The Truth Behind Aesop’s Fables – Part 4/4 (ca. 620-560 BC)

By: The Scribe on Saturday, July 28, 2007



Project Gutenberg Illustration of Aesop’s fable “The Grasshopper and the Ants”.

Clearly, Aesop’s most enduring legacy was his fables. Though the majority of his personal history remains unclear, many of his tales have survived for thousands of years, often read to children at bedtime or to teach them a moral lesson. However, Aesop’s stories were never meant for children – in fact, more often than not, he used them in a public forum to win an argument or make a point, and it is likely that he told many of his tales while conversing with some of the greatest Greek philosophers of all time.

Here are the names of some of Aesop’s best-remembered tales and the wisdom they were intended to teach:

The Grasshopper and the Ants: A grasshopper (or cicada, in the original Greek) spends the warm months singing and playing while the ants work for months to store food for the cold winter…when winter comes, the grasshopper begins to starve, while the ants reap the benefits of their hard work.

Moral of the story: Hard work pays off, while improvidence is peril.

The Boy Who Cried Wolf: A bored shepherd boy amuses himself by calling “wolf” so that the villagers will run to help him… only to find that it’s a false alarm. When a wolf actually comes, no one takes his cries for help seriously, so he loses his sheep to the wolf.

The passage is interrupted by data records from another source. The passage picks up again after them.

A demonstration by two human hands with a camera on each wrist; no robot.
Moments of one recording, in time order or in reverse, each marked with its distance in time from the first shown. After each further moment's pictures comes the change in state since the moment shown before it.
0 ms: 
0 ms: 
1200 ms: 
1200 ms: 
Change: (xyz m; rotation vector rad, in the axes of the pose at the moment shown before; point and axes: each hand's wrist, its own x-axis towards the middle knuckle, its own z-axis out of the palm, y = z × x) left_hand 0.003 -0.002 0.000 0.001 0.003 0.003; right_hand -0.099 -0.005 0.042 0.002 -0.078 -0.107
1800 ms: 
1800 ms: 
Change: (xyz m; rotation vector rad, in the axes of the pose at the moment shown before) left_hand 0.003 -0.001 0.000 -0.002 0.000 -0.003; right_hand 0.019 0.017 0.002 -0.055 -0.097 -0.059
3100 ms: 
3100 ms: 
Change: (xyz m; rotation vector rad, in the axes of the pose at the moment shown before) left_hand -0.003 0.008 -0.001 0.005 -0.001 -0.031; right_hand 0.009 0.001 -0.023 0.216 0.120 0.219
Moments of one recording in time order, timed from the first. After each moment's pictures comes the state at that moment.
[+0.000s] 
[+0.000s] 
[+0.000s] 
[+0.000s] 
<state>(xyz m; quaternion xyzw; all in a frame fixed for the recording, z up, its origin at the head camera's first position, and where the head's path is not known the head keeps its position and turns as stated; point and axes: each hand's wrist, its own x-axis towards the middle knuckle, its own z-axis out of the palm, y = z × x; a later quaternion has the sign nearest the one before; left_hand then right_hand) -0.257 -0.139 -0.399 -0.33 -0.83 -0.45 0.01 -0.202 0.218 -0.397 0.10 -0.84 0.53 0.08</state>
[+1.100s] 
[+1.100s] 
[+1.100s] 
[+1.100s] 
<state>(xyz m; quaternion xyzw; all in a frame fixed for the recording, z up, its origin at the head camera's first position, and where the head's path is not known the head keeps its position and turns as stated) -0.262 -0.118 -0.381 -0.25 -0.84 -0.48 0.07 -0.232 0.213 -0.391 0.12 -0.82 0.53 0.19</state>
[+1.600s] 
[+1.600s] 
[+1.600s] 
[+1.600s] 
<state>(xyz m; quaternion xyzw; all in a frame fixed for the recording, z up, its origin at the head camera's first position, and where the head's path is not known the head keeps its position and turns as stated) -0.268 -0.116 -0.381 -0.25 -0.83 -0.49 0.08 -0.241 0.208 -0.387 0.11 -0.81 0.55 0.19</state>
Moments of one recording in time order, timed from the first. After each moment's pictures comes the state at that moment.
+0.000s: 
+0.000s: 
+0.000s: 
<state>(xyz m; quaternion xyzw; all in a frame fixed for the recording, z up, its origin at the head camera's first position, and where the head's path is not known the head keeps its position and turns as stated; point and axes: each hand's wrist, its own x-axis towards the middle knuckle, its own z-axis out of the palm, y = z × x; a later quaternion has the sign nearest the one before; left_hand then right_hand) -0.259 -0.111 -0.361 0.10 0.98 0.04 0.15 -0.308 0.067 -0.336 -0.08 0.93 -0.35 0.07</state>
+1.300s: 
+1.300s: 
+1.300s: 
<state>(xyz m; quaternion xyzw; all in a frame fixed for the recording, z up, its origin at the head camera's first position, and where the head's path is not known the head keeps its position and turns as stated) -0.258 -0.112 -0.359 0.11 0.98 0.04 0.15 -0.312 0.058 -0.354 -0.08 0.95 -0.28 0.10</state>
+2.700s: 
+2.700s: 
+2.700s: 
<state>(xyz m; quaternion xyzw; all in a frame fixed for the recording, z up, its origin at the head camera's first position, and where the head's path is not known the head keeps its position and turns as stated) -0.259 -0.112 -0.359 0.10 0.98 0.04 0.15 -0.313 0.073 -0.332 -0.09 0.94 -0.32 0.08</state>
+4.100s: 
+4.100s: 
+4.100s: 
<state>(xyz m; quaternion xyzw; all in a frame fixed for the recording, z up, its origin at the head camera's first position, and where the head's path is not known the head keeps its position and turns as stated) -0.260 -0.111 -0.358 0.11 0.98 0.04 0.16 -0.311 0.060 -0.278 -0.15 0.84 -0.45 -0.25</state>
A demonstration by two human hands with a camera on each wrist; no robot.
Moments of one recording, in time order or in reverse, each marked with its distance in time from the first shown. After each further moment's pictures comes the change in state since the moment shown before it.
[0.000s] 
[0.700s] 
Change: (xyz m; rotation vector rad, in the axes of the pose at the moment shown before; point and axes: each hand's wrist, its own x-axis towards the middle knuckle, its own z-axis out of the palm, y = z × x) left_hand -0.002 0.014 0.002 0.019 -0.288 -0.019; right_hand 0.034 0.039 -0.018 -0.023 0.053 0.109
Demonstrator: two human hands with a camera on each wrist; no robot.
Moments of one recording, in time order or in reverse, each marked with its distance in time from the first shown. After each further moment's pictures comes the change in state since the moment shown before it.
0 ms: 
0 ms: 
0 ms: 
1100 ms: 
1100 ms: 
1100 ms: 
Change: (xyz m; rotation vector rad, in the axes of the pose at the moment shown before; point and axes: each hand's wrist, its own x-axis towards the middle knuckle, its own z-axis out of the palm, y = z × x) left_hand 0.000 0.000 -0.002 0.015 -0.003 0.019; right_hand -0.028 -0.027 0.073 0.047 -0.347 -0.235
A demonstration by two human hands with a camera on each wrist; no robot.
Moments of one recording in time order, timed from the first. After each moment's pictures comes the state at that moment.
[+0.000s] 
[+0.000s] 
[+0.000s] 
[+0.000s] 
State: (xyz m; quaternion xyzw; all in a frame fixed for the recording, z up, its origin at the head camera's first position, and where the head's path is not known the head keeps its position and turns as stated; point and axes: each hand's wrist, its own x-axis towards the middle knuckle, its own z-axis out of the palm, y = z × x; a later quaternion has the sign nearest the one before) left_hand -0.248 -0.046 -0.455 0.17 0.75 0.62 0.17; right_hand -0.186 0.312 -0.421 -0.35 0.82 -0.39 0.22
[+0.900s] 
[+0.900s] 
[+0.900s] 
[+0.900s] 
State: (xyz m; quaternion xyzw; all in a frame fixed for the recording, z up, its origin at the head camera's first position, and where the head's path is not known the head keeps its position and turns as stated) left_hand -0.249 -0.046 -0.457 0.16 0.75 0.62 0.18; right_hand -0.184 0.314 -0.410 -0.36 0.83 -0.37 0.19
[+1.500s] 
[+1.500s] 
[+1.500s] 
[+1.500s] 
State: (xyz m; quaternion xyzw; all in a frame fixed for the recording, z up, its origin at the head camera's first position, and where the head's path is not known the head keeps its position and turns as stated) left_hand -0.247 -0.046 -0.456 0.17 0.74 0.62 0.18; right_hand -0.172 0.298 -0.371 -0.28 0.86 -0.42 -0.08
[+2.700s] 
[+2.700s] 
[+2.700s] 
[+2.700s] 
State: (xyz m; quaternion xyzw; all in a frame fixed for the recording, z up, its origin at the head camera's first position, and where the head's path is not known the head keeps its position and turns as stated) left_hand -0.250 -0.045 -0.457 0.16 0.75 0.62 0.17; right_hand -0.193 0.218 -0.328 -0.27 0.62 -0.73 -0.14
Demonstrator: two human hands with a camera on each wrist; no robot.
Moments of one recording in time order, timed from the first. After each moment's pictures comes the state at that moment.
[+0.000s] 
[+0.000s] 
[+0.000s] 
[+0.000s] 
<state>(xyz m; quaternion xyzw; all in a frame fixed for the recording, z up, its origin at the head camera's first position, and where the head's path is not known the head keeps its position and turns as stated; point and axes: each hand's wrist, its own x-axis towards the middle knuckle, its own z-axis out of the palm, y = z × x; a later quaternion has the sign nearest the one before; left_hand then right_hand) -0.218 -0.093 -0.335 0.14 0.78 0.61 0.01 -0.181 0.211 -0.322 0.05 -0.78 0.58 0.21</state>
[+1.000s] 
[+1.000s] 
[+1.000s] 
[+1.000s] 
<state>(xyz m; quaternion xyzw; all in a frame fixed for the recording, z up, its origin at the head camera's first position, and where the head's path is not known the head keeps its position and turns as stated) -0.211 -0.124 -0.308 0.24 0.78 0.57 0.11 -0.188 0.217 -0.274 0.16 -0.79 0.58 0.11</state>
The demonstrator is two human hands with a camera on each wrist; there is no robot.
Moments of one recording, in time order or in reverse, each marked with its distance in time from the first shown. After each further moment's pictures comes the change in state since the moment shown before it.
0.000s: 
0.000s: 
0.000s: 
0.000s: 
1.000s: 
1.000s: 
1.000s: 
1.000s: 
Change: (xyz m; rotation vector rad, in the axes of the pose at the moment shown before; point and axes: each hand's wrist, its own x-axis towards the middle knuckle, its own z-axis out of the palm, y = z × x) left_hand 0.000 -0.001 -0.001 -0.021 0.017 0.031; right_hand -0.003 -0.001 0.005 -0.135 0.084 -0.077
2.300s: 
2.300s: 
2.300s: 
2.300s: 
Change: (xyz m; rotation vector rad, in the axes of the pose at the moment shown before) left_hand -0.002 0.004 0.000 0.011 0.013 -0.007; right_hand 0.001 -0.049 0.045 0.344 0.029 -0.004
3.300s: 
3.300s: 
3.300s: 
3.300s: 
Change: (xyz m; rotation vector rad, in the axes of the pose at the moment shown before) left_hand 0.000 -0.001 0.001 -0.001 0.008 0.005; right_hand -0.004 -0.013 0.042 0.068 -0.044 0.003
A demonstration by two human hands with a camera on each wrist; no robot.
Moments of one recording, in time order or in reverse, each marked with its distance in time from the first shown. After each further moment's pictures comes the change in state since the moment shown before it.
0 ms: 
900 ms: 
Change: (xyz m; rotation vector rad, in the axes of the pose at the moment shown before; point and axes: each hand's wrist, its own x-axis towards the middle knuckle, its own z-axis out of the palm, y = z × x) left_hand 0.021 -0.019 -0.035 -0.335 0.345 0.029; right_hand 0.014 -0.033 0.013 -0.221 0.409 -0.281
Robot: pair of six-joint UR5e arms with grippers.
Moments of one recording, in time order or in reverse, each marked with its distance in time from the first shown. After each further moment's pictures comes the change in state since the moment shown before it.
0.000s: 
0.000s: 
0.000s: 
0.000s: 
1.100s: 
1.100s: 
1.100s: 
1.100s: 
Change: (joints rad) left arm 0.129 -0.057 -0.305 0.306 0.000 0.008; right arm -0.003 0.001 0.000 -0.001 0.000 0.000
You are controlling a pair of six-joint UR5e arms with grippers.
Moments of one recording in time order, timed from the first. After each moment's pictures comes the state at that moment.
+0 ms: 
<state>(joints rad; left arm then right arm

Moral of the story: “Even when liars tell the truth, they are never believed. The liar will lie once, twice, and then perish when he tells the truth.”

Illustration by Milo Winter in 1919, from The Aesop for Children

The Goose That Laid the Golden Eggs: A farmer and his wife are fortunate to have a goose that lays a golden egg every day, but soon they begin to think they aren’t getting rich fast enough… so, thinking the goose must be golden inside, they cut him open to get all the gold – only to discover he is just like any other goose. Now they can neither get rich quick nor enjoy a bit of wealth each day.

Moral of the story: Greed destroys the source of all good. Much wants more yet often loses all.

The Tortoise and the Hare: One day, a hare mocks a slow-moving tortoise – so the tortoise challenges him to a race. The hare pulls ahead quickly in the race and decides to take a nap, confident in winning. But, when he wakes up, he discovers that the slow tortoise has already won.

Moral of the story: Slow and steady wins the race.